Official bank rate history (Bank of England, 2020)

So, how does this impact you?

This means the interest rate you are paying on your mortgage will automatically change to your lenders standard variable rate when your fixed rate ends. That sounded fairly complicated, but it means you will more than likely be paying more each month!

Why? Because the interest rate on your fixed rate mortgage is likely to be a lot lower than your lenders standard variable rate. According to MoneyFacts, the best 2 year fixed rate mortgage is 1.17% and the best 5 year fixed rate mortgage is 1.39% – so if you are on a rate around that range your interest rate is going to more than double to 3.19%! 

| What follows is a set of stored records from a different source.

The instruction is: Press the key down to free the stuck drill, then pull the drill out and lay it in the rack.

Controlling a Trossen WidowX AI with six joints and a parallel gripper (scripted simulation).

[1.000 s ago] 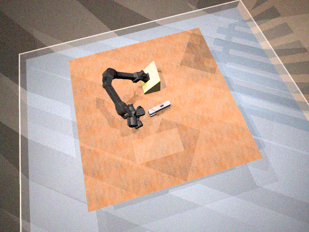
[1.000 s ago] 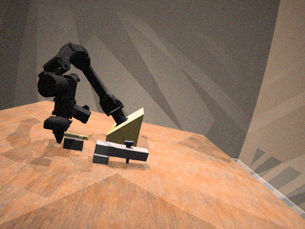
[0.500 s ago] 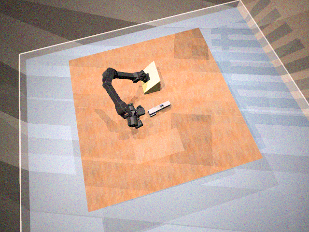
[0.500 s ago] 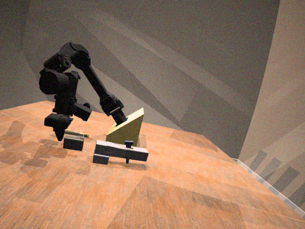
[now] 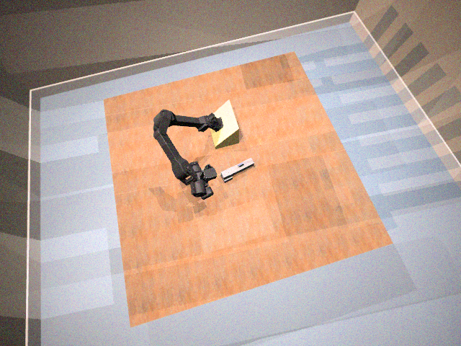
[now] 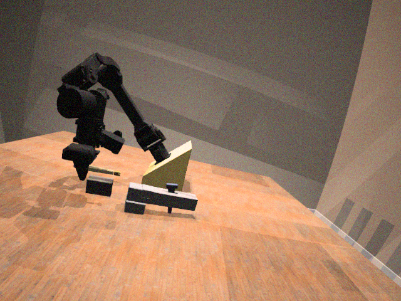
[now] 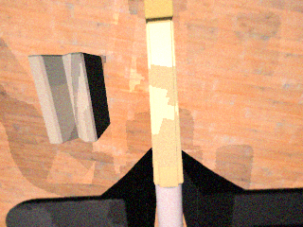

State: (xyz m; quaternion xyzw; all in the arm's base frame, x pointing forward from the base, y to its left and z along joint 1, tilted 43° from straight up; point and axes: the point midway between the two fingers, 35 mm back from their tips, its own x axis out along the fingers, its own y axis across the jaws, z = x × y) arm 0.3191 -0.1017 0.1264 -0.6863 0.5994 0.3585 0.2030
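Right now my gripper tip is 80 mm past the dark grey rack, 40 mm above it and 20 mm to the right of it. From my gripper tip the other things lie so: blue key (220 mm to the left, 50 mm behind, 10 mm below); then grey housing (200 mm to the left, 50 mm behind, 20 mm below); then drill (40 mm to the left, 30 mm above, 10 mm behind).
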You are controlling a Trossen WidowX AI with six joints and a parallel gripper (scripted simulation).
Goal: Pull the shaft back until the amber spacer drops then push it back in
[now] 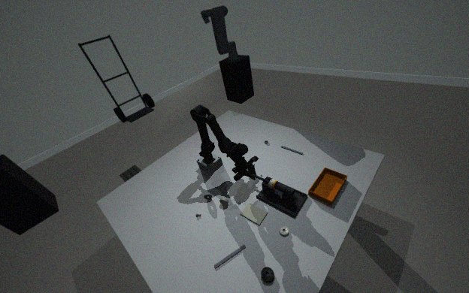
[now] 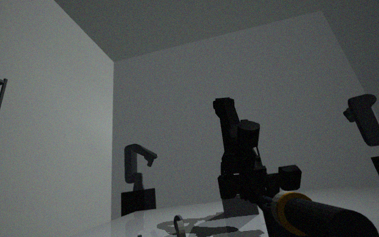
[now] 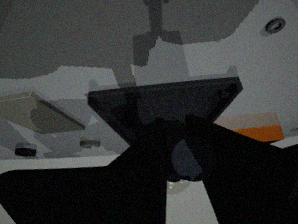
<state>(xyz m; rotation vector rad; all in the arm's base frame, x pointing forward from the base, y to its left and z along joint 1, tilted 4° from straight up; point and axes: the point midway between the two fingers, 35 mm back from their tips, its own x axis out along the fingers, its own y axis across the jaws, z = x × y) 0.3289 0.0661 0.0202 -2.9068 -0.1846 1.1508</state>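
The thin shaft is 6 cm ahead of my gripper tip, 1 cm to the left of it and 2 cm above it. Also, from my gripper tip: pale spacer 12 cm ahead, 1 cm to the left, 2 cm above; amber spacer 13 cm ahead, 1 cm to the left, 2 cm above; pale flat plate 11 cm ahead, 16 cm to the right, 5 cm below.
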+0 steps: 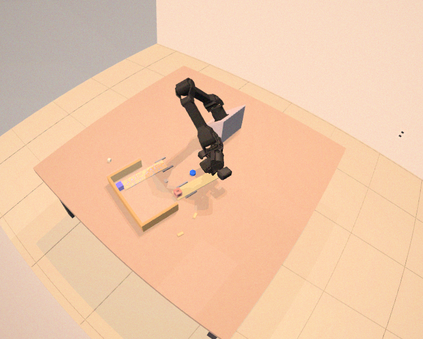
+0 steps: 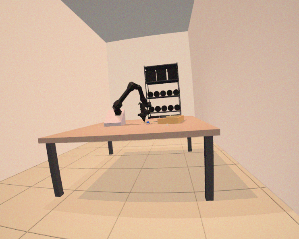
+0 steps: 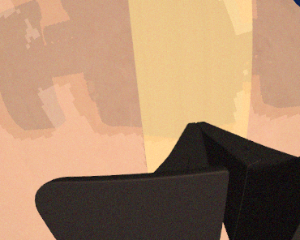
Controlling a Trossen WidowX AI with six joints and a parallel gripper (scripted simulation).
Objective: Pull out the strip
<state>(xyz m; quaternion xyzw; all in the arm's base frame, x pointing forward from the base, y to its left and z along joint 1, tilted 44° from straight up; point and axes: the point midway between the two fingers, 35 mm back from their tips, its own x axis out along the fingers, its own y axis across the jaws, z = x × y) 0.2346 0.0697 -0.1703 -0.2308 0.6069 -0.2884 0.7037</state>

That’s going to impact your monthly payments quite considerably, and depending on how much you are borrowing, could be hundreds of pounds per month extra.

The good news is you don’t ever need to pay more, you never need to go onto your lender's standard variable rate (if you don’t want to. You may want to for a short time if you are moving house to avoid early repayment charges).

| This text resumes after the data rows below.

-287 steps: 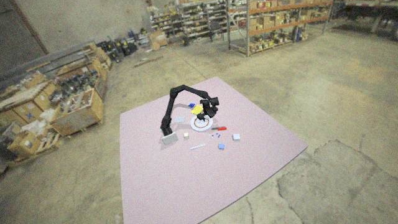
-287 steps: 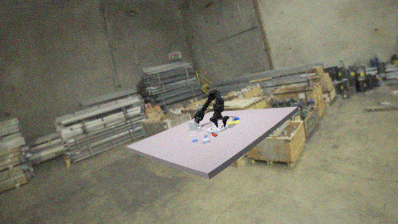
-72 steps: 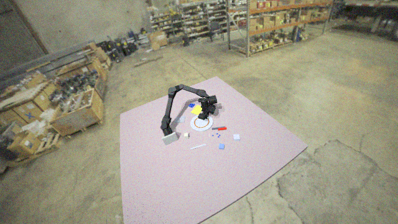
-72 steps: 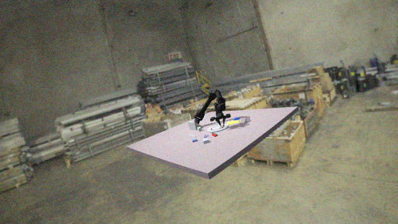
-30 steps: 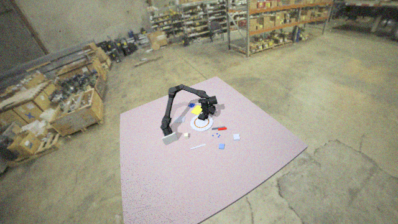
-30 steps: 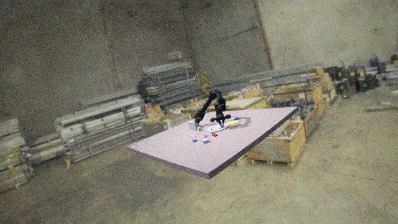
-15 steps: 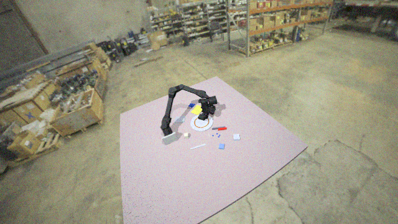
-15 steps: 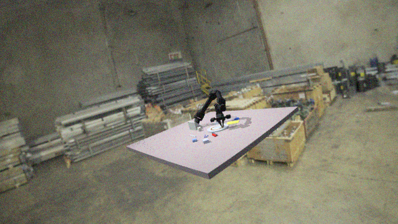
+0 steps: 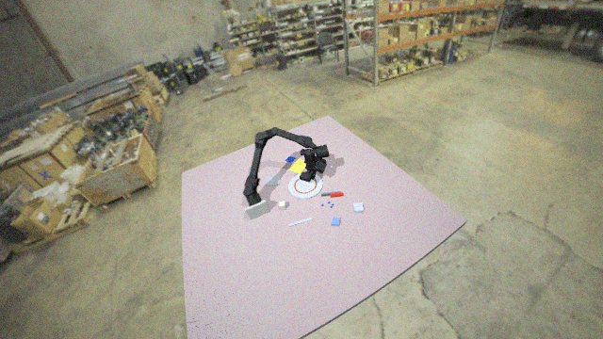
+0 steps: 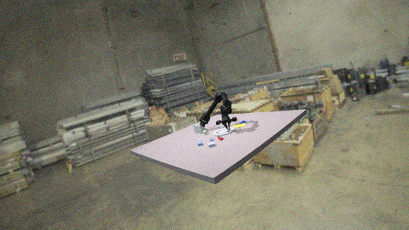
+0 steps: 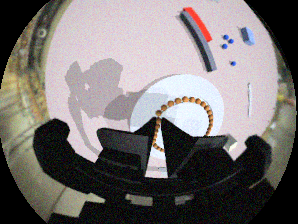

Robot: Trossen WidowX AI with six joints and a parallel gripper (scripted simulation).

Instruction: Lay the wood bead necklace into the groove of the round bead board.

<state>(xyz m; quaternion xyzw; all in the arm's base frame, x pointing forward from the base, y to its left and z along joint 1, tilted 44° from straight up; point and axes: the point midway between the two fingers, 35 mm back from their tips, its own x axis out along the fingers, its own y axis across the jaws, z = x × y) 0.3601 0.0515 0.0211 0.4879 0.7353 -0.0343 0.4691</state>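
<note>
Right now the yellow sheet is 17 cm to the left of my gripper tip, 3 cm behind it and 2 cm below it. Round my gripper tip: cream cube (22 cm behind, 11 cm to the right); red-handled tool (15 cm to the right, 6 cm ahead, 1 cm below); grey plate (23 cm behind, 12 cm to the left, 2 cm below).
</note>
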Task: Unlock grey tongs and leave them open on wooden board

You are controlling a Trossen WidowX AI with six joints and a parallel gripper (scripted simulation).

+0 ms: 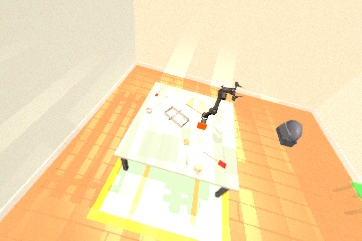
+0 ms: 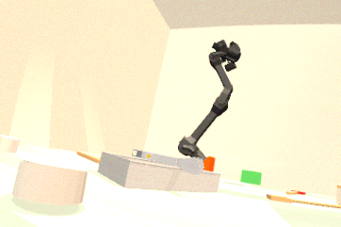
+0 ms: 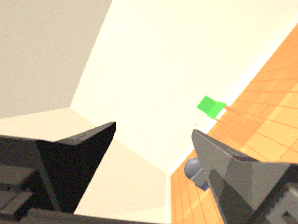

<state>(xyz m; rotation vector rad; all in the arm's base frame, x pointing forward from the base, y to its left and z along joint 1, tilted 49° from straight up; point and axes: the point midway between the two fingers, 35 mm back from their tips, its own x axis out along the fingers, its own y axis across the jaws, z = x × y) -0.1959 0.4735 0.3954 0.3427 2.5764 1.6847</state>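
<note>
The roasting tin lies 580 mm ahead of my gripper tip, 50 mm to the right of it and 670 mm below it.
</note>
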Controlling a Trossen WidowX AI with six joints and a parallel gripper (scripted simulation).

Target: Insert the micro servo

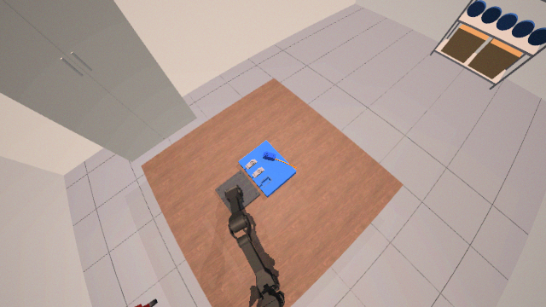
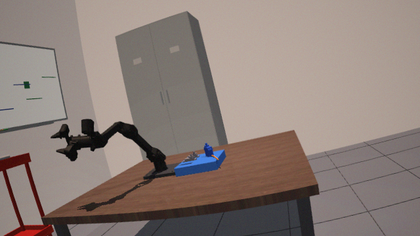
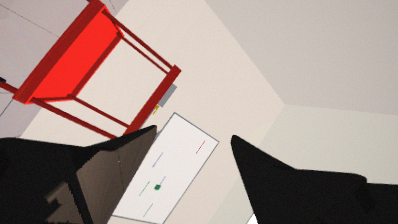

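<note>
Right now my gripper tip is 54 cm short of the blue deck, 62 cm to the right of it and 32 cm above it.
</note>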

You can save money at the end of your fixed rate

So when you move onto your standard variable rate, the early repayment charges on your mortgage also end too – they are charges for repaying your mortgage early, and are typically very high, for a 5 year fixed rate, they can start at 5%, and then step down by 1% per year until 0%. On a 2 year mortgage they normally start at 2% and then 1% in the second year.

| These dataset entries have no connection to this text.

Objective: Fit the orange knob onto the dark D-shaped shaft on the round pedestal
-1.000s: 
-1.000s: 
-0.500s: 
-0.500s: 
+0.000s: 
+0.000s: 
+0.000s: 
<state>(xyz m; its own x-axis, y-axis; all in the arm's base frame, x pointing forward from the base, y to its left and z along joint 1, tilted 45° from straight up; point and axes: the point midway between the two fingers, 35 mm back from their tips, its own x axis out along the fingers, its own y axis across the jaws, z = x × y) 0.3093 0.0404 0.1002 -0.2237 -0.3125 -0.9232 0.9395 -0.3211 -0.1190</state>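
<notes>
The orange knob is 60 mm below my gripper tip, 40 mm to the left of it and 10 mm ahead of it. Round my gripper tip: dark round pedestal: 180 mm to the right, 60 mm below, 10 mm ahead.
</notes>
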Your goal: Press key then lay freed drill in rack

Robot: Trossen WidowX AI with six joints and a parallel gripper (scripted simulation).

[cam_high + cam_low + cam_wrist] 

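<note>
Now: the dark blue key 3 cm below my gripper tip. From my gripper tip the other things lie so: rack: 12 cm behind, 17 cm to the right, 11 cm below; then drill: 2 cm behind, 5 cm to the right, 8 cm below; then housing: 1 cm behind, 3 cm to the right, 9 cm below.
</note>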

Why do they matter? Because it means you can end your current mortgage and get a completely new one without paying any penalty fees – and get a mortgage almost exactly the same as your current one but with a new low rate on a new fixed rate period, for another 2 or 5 years, or however long you want to fix for.

So you never need to pay the higher standard variable rate and pay more than you need to. It’s completely legitimate to do this, and it’s called remortgaging, or switching your mortgage and lenders expect it. 

In fact, it’s one of the reasons Nuts About Money exists – we’re here to educate the UK about money and help you save money – currently 1 in 3 people are overpaying on their mortgage by as much as £4,000 per year. Learn more about us here.

What to do when your fixed rate ends

Hopefully, you’ve read the above, and understood that what you need to do is switch to a new deal. We’ll run through how to do this now, it’s also called a remortgage. We’re moving to a new deal so we can stay on the low interest rates that come with a fixed rate mortgage, rather than move onto the lender’s standard variable rate which is roughly double, meaning a big increase in our monthly payments, and all of it going towards interest, and not reducing the actual mortgage amount.

Here’s what to do:

Step 1: plan ahead

Don’t wait until your fixed rate ends. You can get everything ready as much as 6 months before your rate ends. Give yourself plenty of time and you’ll never have to pay even a single day on the higher rate, and you’ll be reducing stress trying to rush it through if you’ve left it late.

Step 2: Use a mortgage advisor

Make it easy, you don’t actually have to do anything yourself. A mortgage broker can find the best deal for you to switch to, and they’ll do the switching as well, and normally fee free. All you need to do is fill out a few details online if you’re using an online broker, or a phone call if using a more traditional broker. We’ve also made it easy to find the best mortgage broker for you.

Step 3: Done

That’s it! That’s really how easy it is to switch your mortgage deal to a new low rate and never pay more than you need to.

You can then repeat this over and over until you’ve paid off your mortgage – outsmarting the banks and staying on a low interest rate for your whole mortgage.

When it might not be a good idea to remortgage

1. If you’ve got a low mortgage amount, under £50,000, then you may end up paying slightly more in fees than you save by switching to a new deal, so it’s worth checking the numbers before. You may also not get the best rate as there’s fewer lenders willing to lend under £50,000.

2. If you are also planning to move home soon you may want to briefly go into your SVR so you don’t have to pay any early repayment charges moving to another mortgage on the new home.

3. And if you’re planning on making a large overpayment, you may want to do this while on your SVR to avoid charges too.